[[ SOURCE MATERIAL open ]]
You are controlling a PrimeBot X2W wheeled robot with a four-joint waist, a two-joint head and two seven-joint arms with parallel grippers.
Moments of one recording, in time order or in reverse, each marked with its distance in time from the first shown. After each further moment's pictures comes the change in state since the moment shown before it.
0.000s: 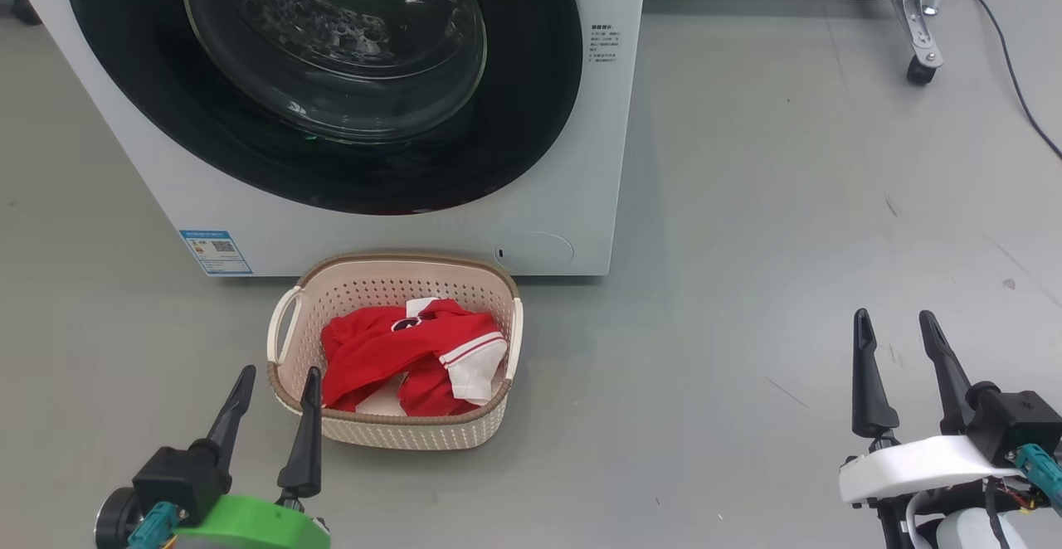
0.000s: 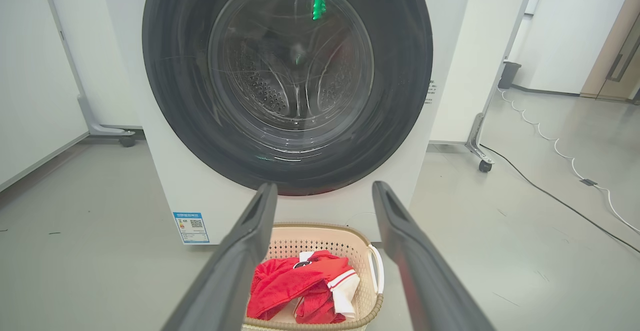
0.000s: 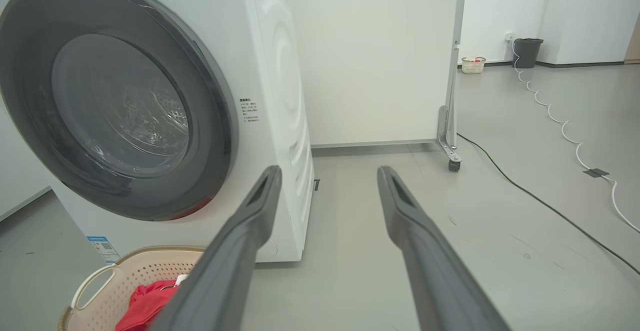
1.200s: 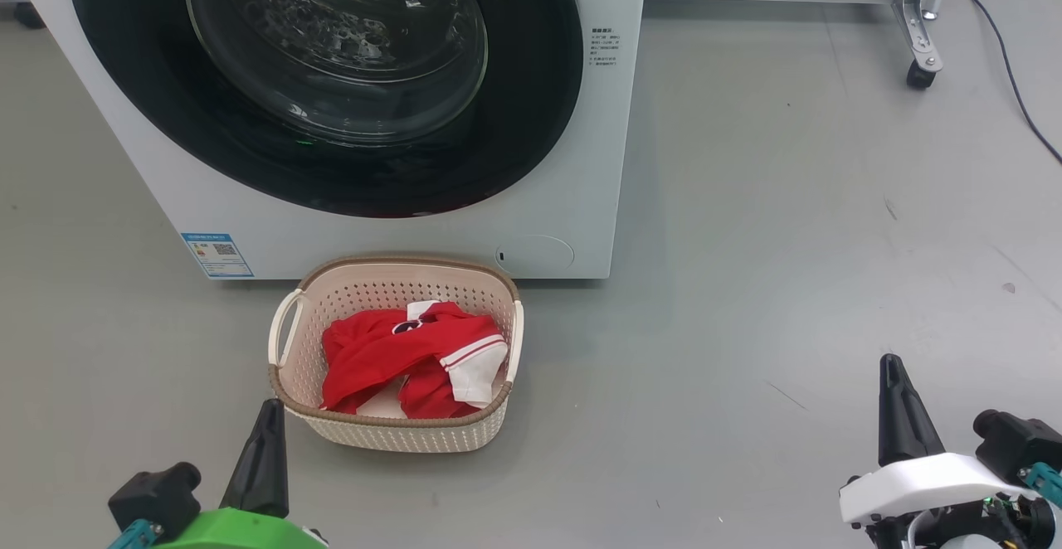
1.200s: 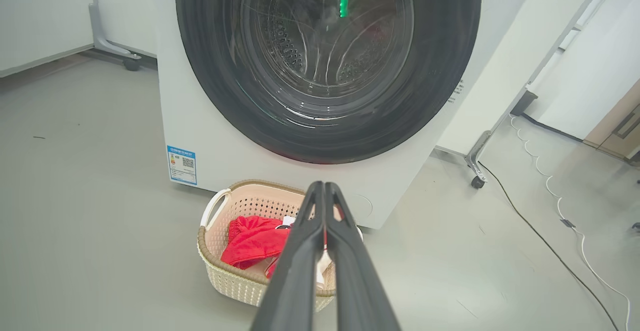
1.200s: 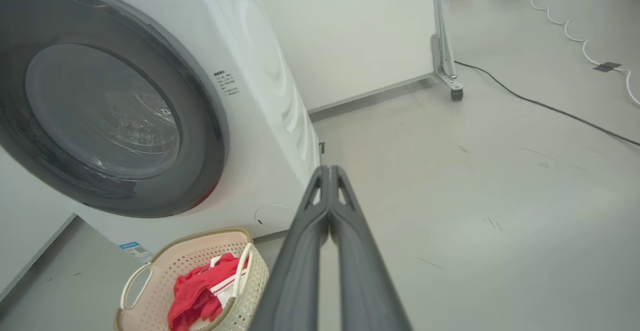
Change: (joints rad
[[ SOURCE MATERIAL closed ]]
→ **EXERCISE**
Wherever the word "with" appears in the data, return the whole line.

→ **TASK OUTPUT**
You are controlling a PrimeBot X2W wheeled robot with a four-joint waist, a two-joint head and two seven-joint arms with parallel grippers.
Moments of one recording, in time order or in reverse, each marked with its distance in time from the first shown. After each further moment's pictures comes the change in state since the moment shown before it.

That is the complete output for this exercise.